Samsung Suffers $36 Million Device Robbery in Brazil
Mobile device manufacturer Samsung reportedly has been victimized by a huge robbery at one of its key facilities located in São Paulo, Brazil, in a hardware and mobile device heist authorities estimated at some $36 million.
Mobile device manufacturer Samsung reportedly has been victimized by a huge robbery at one of its key facilities located in São Paulo, Brazil, in a hardware and mobile device heist authorities estimated at some $36 million.
Police accounts of the robbery said 20 armed men disguised as workers entered Samsung’s Campinas factory just after midnight during the facility’s night shift, according to a ZDNet report. The 200 staffers on duty reportedly went about their business as the thieves stocked seven trucks with notebooks, tablets and smartphones.
The crooks held a few employees hostage and confiscated the cell phone batteries of the remaining workers to prevent them from calling the police, according to reports. Samsung employees told police that the robbers remained at the factory for some three hours and that no one was hurt in the caper.

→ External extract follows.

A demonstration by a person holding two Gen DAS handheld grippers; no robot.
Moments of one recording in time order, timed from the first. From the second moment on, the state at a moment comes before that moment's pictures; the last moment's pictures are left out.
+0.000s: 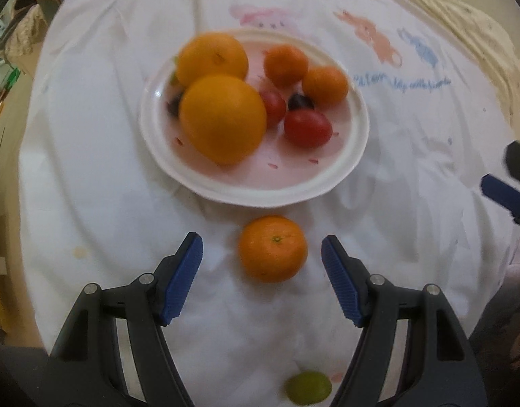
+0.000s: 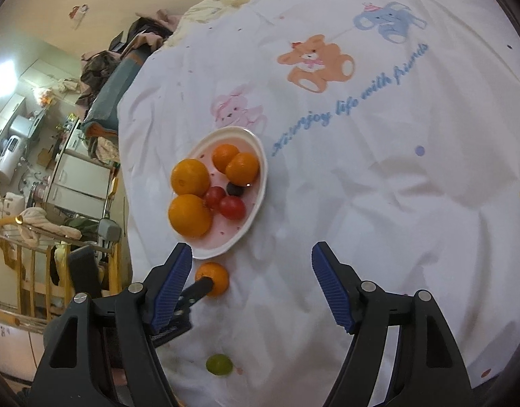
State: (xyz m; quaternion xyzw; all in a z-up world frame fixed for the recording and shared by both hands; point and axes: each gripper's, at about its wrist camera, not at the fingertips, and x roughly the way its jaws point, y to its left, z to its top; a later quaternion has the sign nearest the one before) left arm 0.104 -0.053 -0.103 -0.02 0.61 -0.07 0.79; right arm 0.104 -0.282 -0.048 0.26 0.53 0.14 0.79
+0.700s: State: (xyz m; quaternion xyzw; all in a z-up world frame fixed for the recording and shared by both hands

“We are very concerned about this incident. Fortunately, nobody was hurt. We are fully cooperating with the ongoing police investigation, and we will do our best to avoid it happening again,” Samsung said in a statement.
The local police believe the robbers could have gained the cooperation of workers inside the facility, suggesting that perhaps it was an inside job. The criminals appeared to have advance knowledge of where some valuable items were located, reports said.
While stealing computer hardware is common, larger-scale robberies of IT equipment are rare. In November 2012, thieves made away with some $2 million in new Apple (AAPL) iPad Mini tablets from the same JFK Airport cargo site made famous in the 1978 heist dramatized in the movie “GoodFellas.”
The robbers pilfered about 3,600 iPad Mini units shipped by Cargo Airport Services and newly arrived from China. They hit the cargo building sometime before midnight, using the airport’s forklifts to move two skids worth of the tablets onto a waiting truck. In characterizing the robbery as an inside job, authorities said the burglars were waylaid from stealing three more stocked pallets by airport personnel returning from a dinner break.
A JFK cargo worker was arrested soon after, subsequently convicted and sentenced to two years in a federal prison along with a $1.4 million restitution fine.